The logo of Meta Platforms' business group is seen in Brussels, Belgium December 6, 2022. (Reuters)
The logo of Meta Platforms' business group is seen in Brussels, Belgium December 6, 2022. (Reuters)

Meta Platforms has agreed to a A$50 million settlement ($31.85 million), Australia's privacy watchdog said on Tuesday, closing long-drawn, expensive legal proceedings for the Facebook parent over the Cambridge Analytica scandal.

The Office of the Australian Information Commissioner had alleged that personal information of some users was being disclosed to Facebook's personality quiz app, This is Your Digital Life, as part of the broader scandal.

The breaches were first reported by the Guardian in early 2018, and Facebook received fines from regulators in the United States and the UK in 2019.

Australia's privacy regulator has been caught up in the legal battle with Meta since 2020. The personal data of 311,127 Australian Facebook users was "exposed to the risk of being disclosed" to consulting firm Cambridge Analytica and used for profiling purposes, according to the 2020 statement.

It convinced the high court in March 2023 to not hear an appeal, which is considered to be a win that allowed the watchdog to continue its prosecution.

In June 2023, the country's federal court ordered Meta and the privacy commissioner to enter mediation.

"Today's settlement represents the largest ever payment dedicated to addressing concerns about the privacy of individuals in Australia," the Australian Information Commissioner Elizabeth Tydd said.

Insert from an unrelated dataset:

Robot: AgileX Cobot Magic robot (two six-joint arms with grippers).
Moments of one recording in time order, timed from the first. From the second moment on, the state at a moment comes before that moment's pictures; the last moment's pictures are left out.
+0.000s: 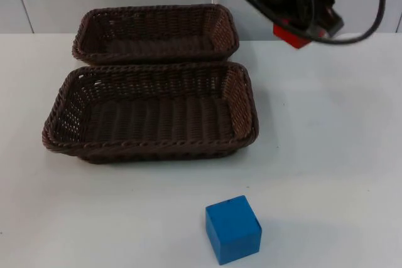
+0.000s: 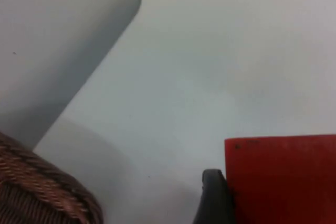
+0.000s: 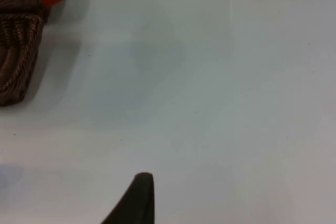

Cambridge Analytica, a British consulting firm, was known to have kept personal data of millions of Facebook users without their permission, before using the data predominantly for political advertising, including assisting Donald Trump and the Brexit campaign in the UK.

A Meta spokesperson told Reuters that the company had settled the lawsuit in Australia on a no admission basis, closing a chapter on allegations regarding past practices of the firm.